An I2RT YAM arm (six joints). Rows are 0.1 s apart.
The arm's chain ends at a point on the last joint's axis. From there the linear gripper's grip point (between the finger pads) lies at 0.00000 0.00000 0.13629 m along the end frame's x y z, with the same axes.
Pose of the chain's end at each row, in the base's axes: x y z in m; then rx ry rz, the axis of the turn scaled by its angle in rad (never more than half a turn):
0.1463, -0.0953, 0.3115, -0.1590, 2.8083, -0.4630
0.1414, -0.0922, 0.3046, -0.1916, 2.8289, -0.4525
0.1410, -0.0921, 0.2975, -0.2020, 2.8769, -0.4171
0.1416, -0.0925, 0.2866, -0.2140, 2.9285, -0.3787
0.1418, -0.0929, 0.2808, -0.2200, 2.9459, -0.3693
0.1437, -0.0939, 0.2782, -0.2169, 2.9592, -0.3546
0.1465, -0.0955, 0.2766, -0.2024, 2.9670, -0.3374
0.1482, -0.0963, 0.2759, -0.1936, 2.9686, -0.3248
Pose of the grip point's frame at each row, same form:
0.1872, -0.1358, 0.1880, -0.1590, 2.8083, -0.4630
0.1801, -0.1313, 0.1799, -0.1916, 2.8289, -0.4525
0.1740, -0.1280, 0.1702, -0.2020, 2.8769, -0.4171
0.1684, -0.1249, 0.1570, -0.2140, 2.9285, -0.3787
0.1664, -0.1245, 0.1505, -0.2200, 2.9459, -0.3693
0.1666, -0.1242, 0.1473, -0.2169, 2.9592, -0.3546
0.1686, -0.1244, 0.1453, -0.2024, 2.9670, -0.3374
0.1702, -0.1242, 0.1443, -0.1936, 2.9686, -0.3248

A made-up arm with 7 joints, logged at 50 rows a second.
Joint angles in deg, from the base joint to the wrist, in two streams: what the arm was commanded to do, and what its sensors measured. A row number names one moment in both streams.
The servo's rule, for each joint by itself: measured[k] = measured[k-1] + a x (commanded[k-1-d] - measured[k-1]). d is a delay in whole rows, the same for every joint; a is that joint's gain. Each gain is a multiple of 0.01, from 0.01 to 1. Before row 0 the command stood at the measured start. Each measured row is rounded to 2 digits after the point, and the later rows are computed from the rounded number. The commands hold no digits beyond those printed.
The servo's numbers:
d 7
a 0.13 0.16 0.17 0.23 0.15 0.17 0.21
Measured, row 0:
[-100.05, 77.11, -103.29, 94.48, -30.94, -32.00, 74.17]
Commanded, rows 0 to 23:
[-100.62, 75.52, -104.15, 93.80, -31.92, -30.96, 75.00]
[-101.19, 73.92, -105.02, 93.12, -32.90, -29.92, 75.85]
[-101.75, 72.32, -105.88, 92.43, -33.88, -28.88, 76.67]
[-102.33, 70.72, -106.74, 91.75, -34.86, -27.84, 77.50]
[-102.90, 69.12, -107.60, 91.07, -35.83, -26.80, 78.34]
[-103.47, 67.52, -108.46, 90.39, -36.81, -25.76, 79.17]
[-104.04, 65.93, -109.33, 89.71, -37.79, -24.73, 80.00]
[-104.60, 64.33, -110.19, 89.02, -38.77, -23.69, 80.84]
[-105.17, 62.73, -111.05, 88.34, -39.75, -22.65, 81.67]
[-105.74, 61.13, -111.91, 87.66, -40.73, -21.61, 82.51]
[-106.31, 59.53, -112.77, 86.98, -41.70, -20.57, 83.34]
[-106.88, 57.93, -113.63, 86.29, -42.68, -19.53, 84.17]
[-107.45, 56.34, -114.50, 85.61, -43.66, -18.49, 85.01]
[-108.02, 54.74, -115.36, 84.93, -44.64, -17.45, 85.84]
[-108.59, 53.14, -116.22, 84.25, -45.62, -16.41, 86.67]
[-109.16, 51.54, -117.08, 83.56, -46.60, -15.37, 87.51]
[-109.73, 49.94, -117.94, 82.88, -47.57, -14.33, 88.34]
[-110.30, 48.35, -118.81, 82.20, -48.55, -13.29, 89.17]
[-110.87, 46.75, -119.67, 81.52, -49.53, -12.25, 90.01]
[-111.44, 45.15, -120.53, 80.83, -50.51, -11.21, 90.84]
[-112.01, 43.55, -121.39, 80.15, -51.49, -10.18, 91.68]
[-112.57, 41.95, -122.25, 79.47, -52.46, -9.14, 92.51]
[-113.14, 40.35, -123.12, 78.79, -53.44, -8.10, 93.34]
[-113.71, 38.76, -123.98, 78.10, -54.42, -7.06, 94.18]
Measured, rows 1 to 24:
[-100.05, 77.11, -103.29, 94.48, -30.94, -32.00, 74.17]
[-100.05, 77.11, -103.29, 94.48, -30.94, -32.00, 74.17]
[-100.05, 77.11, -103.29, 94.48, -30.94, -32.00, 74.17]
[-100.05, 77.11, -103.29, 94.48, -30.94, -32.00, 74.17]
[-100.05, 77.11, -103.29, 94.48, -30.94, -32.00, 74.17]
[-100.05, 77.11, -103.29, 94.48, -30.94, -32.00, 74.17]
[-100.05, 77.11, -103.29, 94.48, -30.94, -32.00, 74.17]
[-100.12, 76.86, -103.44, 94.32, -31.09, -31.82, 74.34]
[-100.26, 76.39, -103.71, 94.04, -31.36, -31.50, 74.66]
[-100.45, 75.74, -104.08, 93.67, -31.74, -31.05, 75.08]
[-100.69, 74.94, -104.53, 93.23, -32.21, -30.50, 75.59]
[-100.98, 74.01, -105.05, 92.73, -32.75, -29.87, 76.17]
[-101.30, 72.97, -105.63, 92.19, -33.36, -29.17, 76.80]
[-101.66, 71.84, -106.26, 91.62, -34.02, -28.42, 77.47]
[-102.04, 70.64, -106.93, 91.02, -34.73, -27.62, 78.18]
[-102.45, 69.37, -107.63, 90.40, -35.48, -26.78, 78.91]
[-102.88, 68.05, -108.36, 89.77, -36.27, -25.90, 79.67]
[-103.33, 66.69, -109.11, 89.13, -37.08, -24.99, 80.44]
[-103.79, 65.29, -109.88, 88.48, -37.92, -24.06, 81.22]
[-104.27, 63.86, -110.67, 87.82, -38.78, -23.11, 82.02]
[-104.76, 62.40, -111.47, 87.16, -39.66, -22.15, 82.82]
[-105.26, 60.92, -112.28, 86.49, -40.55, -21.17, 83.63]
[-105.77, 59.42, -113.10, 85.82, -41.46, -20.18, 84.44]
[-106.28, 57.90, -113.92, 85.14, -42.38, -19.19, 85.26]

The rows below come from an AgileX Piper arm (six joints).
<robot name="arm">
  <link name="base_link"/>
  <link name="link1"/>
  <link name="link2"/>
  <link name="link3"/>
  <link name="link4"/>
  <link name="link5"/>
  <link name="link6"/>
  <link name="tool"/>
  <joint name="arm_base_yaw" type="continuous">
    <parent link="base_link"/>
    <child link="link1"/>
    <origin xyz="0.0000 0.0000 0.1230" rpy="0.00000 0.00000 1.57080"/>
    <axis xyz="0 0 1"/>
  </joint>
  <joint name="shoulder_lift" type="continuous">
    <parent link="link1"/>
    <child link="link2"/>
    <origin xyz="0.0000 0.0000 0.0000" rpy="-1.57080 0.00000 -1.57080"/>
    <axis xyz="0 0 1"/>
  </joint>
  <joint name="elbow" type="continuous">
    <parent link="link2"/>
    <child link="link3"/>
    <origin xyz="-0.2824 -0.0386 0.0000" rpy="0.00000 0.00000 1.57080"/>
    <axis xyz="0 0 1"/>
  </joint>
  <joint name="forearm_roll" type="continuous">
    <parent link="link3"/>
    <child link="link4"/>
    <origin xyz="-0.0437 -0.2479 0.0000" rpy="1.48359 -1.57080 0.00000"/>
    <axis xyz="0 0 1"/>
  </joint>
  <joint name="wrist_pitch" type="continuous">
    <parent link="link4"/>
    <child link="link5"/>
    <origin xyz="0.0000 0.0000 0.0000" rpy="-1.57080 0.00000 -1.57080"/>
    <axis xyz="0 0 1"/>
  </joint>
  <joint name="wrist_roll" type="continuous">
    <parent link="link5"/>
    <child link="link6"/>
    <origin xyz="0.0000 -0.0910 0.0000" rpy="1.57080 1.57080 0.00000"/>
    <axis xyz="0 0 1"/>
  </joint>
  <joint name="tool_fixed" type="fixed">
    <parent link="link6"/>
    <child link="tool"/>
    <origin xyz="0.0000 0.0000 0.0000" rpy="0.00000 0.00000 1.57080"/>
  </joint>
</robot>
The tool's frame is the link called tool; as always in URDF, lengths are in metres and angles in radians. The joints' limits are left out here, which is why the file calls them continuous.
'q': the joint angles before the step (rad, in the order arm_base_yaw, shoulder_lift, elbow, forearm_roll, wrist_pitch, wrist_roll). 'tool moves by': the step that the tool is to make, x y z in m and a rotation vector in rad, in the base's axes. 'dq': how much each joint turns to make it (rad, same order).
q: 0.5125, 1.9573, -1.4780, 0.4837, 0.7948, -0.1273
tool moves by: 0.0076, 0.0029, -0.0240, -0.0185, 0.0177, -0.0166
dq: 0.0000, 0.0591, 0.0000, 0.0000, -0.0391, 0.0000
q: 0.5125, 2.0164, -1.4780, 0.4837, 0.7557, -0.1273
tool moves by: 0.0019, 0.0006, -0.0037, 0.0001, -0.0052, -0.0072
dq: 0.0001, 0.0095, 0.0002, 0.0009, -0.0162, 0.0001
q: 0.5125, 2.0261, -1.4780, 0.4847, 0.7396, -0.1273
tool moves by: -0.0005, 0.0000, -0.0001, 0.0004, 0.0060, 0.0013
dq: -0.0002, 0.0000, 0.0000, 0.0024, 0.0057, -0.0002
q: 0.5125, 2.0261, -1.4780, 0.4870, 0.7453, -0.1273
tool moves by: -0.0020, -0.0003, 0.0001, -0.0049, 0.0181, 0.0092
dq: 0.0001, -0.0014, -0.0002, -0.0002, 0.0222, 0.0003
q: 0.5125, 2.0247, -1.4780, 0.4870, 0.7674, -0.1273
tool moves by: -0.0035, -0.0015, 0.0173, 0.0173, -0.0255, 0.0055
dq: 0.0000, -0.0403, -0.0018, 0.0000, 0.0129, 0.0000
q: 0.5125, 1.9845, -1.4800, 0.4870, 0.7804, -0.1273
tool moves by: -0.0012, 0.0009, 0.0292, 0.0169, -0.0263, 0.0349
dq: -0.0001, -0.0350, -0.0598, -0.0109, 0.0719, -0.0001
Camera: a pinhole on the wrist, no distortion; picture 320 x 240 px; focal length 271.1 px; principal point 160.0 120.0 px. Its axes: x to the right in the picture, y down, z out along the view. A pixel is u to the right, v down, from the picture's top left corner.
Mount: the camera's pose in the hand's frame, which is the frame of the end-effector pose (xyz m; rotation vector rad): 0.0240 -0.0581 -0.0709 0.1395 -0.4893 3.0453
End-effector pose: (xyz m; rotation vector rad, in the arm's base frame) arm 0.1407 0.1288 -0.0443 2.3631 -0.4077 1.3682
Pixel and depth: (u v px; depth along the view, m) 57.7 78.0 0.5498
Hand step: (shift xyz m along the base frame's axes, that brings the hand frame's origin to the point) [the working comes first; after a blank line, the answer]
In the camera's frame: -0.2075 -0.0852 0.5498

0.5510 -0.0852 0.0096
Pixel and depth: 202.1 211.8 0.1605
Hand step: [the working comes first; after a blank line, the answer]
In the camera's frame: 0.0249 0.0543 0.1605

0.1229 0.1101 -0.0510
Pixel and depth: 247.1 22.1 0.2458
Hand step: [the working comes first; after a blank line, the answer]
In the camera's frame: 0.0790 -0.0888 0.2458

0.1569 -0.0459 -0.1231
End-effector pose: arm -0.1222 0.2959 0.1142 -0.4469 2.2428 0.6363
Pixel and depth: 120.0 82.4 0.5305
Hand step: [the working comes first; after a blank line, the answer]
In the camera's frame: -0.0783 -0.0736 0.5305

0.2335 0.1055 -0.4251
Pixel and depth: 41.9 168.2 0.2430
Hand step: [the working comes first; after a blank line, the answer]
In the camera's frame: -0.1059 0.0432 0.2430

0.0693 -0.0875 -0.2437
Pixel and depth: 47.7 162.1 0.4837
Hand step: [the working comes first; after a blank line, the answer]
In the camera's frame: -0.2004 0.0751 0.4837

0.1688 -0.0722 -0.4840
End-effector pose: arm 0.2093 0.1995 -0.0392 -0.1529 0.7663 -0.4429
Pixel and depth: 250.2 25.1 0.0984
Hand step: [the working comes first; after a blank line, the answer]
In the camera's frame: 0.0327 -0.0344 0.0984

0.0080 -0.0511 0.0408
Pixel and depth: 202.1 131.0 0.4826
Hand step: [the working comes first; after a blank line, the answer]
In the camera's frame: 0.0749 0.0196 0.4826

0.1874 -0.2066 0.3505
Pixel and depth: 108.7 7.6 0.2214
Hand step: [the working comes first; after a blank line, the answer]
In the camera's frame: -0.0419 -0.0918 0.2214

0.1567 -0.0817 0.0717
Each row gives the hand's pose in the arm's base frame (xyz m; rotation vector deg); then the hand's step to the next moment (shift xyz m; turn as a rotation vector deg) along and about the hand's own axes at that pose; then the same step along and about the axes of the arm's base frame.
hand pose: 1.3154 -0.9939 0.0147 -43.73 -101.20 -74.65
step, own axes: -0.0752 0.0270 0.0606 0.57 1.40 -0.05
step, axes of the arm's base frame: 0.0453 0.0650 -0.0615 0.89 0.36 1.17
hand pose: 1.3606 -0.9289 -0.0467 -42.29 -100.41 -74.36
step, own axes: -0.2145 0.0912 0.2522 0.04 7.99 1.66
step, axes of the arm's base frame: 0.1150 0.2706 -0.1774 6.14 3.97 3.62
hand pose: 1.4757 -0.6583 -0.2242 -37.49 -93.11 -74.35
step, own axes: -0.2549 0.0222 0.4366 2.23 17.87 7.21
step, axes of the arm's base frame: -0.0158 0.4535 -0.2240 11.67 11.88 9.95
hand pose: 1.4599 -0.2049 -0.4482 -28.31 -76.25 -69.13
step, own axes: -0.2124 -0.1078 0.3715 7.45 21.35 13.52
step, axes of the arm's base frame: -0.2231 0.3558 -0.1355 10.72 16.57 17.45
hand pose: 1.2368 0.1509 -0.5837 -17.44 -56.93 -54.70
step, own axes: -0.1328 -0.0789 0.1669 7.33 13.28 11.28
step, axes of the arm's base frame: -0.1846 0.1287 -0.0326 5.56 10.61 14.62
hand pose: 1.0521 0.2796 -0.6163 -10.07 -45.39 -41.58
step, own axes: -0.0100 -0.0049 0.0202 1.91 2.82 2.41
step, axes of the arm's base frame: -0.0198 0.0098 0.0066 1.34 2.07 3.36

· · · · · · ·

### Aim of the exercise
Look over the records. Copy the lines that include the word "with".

### Your solution
The arm's chain ends at a point on the last joint's axis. From there the linear gripper's grip point (between the finger pads) lies at 0.00000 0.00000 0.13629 m along the end frame's x y z, with the same axes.
A made-up arm with 7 joints, logged at 50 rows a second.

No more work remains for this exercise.